=== Dataset excerpt ===

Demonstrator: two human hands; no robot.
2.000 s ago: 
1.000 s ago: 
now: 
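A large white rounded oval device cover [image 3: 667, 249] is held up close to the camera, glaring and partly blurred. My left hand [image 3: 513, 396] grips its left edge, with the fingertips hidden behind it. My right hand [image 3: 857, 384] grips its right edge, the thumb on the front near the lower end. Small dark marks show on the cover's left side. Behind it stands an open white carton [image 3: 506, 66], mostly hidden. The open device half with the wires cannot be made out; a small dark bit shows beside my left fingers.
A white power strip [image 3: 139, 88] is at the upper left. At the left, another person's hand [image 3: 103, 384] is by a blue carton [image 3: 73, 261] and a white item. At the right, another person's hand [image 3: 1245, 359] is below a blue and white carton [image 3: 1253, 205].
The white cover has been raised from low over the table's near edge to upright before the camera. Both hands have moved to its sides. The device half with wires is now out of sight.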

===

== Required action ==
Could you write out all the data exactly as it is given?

== Answer section ==
Demonstrator: two human hands; no robot.
2.000 s ago: 
1.000 s ago: 
now: 
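A large white rounded oval device cover [image 3: 667, 249] is held up close to the camera, glaring and partly blurred. My left hand [image 3: 513, 396] grips its left edge, with the fingertips hidden behind it. My right hand [image 3: 857, 384] grips its right edge, the thumb on the front near the lower end. Small dark marks show on the cover's left side. Behind it stands an open white carton [image 3: 506, 66], mostly hidden. The open device half with the wires cannot be made out; a small dark bit shows beside my left fingers.
A white power strip [image 3: 139, 88] is at the upper left. At the left, another person's hand [image 3: 103, 384] is by a blue carton [image 3: 73, 261] and a white item. At the right, another person's hand [image 3: 1245, 359] is below a blue and white carton [image 3: 1253, 205].
The white cover has been raised from low over the table's near edge to upright before the camera. Both hands have moved to its sides. The device half with wires is now out of sight.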

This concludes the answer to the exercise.